ASSIGNMENT:
Nothing but a number is needed: the count of lines below that include "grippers".

DATA EXCERPT:

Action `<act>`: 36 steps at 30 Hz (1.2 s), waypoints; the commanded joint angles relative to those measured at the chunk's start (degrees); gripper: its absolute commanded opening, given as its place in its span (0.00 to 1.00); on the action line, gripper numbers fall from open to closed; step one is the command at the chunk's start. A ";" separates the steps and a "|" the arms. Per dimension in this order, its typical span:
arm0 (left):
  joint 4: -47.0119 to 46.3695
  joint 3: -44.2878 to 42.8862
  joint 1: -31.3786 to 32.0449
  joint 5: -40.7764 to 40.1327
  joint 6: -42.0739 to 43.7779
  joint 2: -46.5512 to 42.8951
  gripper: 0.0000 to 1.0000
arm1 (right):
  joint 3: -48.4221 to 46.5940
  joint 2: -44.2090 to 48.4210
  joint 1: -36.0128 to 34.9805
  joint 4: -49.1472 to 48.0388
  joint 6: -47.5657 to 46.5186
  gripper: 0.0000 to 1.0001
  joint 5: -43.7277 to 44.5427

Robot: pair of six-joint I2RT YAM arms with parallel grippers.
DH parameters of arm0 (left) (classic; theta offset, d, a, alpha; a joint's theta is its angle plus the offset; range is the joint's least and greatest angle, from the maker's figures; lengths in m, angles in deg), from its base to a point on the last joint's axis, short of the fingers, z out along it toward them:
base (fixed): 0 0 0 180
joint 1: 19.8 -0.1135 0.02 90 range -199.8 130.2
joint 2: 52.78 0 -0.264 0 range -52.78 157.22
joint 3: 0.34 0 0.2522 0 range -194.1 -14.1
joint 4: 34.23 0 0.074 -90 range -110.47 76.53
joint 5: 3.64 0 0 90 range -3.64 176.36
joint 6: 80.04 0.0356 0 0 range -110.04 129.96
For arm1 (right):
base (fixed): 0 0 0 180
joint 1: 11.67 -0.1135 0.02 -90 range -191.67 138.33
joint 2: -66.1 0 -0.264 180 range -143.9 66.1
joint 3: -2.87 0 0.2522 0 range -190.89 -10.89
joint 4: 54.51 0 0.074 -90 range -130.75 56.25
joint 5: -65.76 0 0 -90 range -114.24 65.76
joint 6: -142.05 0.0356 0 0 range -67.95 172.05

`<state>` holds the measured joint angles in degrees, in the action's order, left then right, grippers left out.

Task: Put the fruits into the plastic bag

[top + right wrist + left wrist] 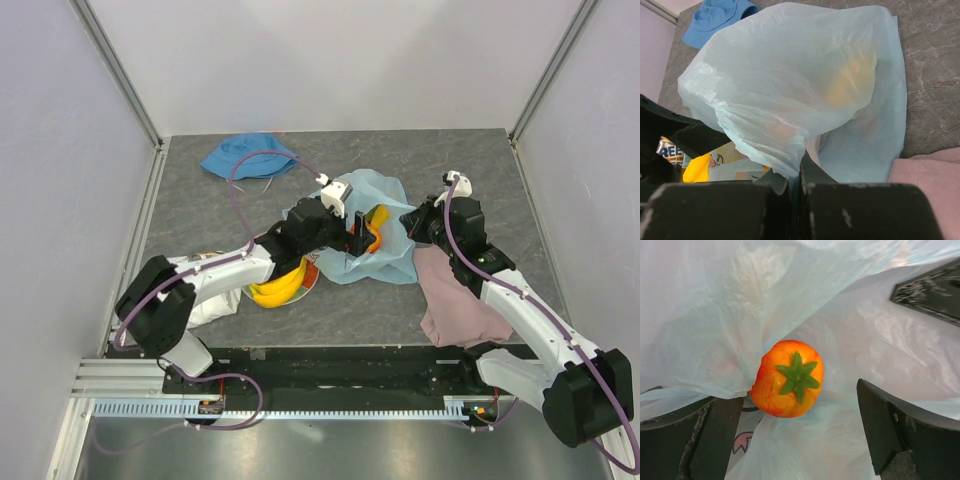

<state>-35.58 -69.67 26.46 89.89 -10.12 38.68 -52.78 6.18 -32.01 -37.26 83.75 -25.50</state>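
The light-blue plastic bag (385,205) lies at the table's middle. My right gripper (413,222) is shut on its edge and holds the mouth up; in the right wrist view the film (805,85) is pinched between the shut jaws of that gripper (799,172). My left gripper (355,232) is open inside the bag's mouth. An orange-red fruit (787,379) with a green calyx lies on the bag film just past the spread fingers (900,430), near the left one, free of both. Yellow bananas (277,289) lie on a plate under the left arm. The green fruit is out of view.
A blue fabric hat (248,156) lies at the back left. A pink cloth (455,300) lies under the right arm, right of the bag. A yellowish shape (850,75) shows faintly through the bag film. Grey walls close in the table's sides.
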 commanded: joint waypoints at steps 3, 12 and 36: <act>-4.75 5.03 0.32 5.52 3.02 -9.36 0.99 | -0.30 1.21 0.21 -1.29 -0.50 0.00 0.55; 0.78 13.90 0.15 1.05 4.34 -22.97 0.99 | -0.21 1.30 0.21 -1.29 -0.59 0.00 0.64; 14.59 23.23 -11.10 -15.13 -0.93 -30.47 0.99 | 0.23 2.00 0.12 -1.20 -0.50 0.00 0.64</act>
<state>-20.54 -46.59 15.67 77.48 -9.94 6.11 -52.76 6.93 -32.01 -37.22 83.73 -25.48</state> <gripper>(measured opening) 0.991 0.007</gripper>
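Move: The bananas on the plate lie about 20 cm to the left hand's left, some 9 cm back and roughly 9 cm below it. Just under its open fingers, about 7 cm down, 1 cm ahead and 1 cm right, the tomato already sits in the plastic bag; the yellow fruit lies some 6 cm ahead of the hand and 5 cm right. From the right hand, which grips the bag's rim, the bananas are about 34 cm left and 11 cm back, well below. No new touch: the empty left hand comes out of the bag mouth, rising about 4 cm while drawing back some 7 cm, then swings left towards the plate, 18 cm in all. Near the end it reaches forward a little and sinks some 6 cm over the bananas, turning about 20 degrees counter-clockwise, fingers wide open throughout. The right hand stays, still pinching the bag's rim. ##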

SOLVED EXERCISE:
2